It's Never the Firewall
This last Thursday I had the privilege of giving a talk at our local Linux User Group about diagnosing firewall issues on Linux entitled "It's Never the Firewall: Diagnosing Linux Firewall Issues". I really enjoyed giving the talk, however, I left a few questions unanswered. While I may do a more extensive post on everything that I went through in the talk (I have been lax on writing content for this blog), this post is more to answer the outstanding questions and of course to make my slides available.
As far as I remember the only question I wasn't able to answer was about file descriptors related to TCP connections. It isn't exactly a firewall issue but exhaustion of file descriptors is one of the issues I've seen blamed on the firewall (which in turn was relevant to the talk).
Established TCP connections consume file descriptors on Linux systems. Each user session is restricted by a limit defined by the system administrator (or more likely using the distribution's defaults). Some services consume a large number of file descriptors for their basic operations before any network connections are involved (Redis and Elasticsearch being two common services that both recommend increasing this limit).
When file descriptors are exhausted there are two common behaviors of applications depending on how they're written. The first and more common behavior will an immediately terminated connection, which to the user will look quite similar to a iptables REJECT response. The less common behavior is waiting until a file descriptor to become available before accepting the connection, which will result in a hanging incomplete connection much like an iptables DROP target.
An important caveat here is that I'm talking about user perception. If you look at the packets being exchanged, it's clear that this isn't the case.
A quick way to diagnose if this is an issue is to compare the current number of open file descriptors by a user to their limit. In my experience most of these commands are available to unprivileged users which is also handy if there is a complicated process for using or executing commands with elevated privileges.

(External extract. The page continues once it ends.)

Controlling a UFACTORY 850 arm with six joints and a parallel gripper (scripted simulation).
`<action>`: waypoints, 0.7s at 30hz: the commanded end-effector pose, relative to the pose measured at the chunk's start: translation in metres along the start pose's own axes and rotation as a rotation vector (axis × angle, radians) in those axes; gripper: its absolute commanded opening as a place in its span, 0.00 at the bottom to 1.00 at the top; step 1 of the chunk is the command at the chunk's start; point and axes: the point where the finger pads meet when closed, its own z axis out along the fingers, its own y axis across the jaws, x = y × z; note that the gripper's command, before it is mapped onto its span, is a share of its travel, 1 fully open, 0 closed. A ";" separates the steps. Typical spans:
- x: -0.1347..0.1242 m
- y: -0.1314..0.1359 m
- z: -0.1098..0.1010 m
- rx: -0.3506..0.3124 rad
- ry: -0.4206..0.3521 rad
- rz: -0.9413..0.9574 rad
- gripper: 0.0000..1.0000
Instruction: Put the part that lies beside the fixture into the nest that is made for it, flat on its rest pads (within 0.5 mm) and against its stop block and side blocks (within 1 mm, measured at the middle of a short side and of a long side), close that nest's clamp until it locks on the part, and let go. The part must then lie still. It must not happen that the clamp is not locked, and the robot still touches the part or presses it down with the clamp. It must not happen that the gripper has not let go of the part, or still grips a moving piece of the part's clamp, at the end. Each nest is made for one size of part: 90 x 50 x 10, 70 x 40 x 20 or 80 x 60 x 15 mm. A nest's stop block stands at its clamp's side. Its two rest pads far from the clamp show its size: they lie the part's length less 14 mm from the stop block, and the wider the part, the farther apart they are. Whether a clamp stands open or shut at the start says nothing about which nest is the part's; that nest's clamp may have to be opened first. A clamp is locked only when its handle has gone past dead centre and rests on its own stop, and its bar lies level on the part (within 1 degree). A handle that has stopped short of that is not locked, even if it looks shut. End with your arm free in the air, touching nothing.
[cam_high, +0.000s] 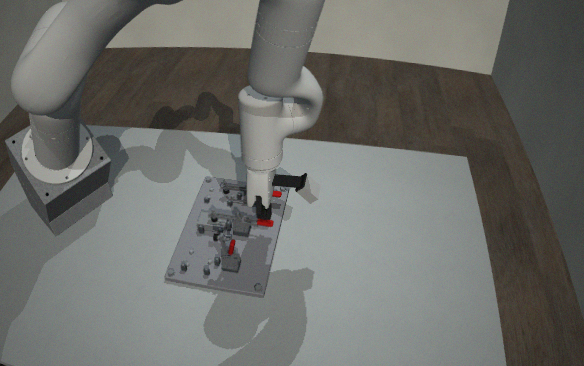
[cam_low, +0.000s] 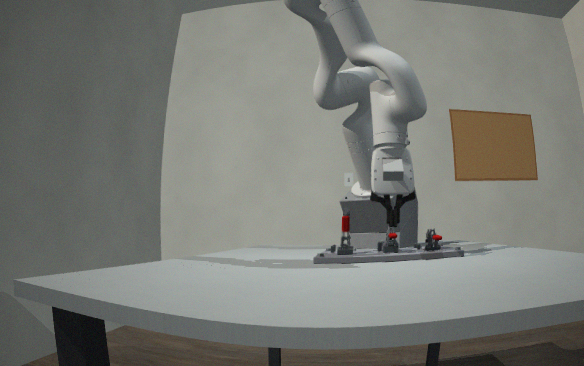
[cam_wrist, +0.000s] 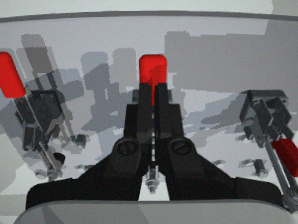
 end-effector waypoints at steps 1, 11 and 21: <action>0.001 0.000 -0.013 0.000 0.000 0.000 0.00; 0.001 0.000 -0.038 0.000 0.000 0.000 0.00; 0.001 0.000 -0.055 0.000 0.000 0.000 0.00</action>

First let's check what the total number of open file descriptors are on the system:
[user@sample-host] ~ $ lsof | wc -l
185779
If it is under 10,000 there is a very good chance this is not the problem you're looking for. If you see a large number like the output above, it is worth investigating more. The host that I sampled that from currently has no file descriptor issues.
First you'll want to identify the main process of the application that is having issues. Make sure you note the user that the application is running as. Identify the current configured limits for that process (replace with the pid you just found):
[user@sample-host] ~ $ grep 'open files' /proc/<PID>/limits
Max open files 1024 4096 files
This tells the process is currently operating with a soft limit of 1,024 file descriptors and a hard limit of 4,096. This is where the diagnostics can get a little fuzzy. File descriptors are limited by user session not by process or user which is what we can directly query on. To get a rough idea of where we're at lets query those two specifics.
[user@sample-host] ~ $ lsof -p <PID> | wc -l
5
[user@sample-host] ~ $ lsof -u <USER> | wc -l
721
This particular example is enough for us to clearly see file descriptors are not an issue. The current number of file descriptors open for the user (721) is below the process's soft limit of 1,024. If the number of file descriptors is closer to our limits you'll have to get an exact count of what is going on. Unfortunately I don't know an easy one liner to check this.
To get an exact count you need to enumerate all processes with the same session identifier (SID) as your target process, query them all for the current file descriptor consumption, and add them up into a total. As a rule of thumb I recommend leaving about a 25% overhead for your service during peak load which can be set in your system limits file for that service's user.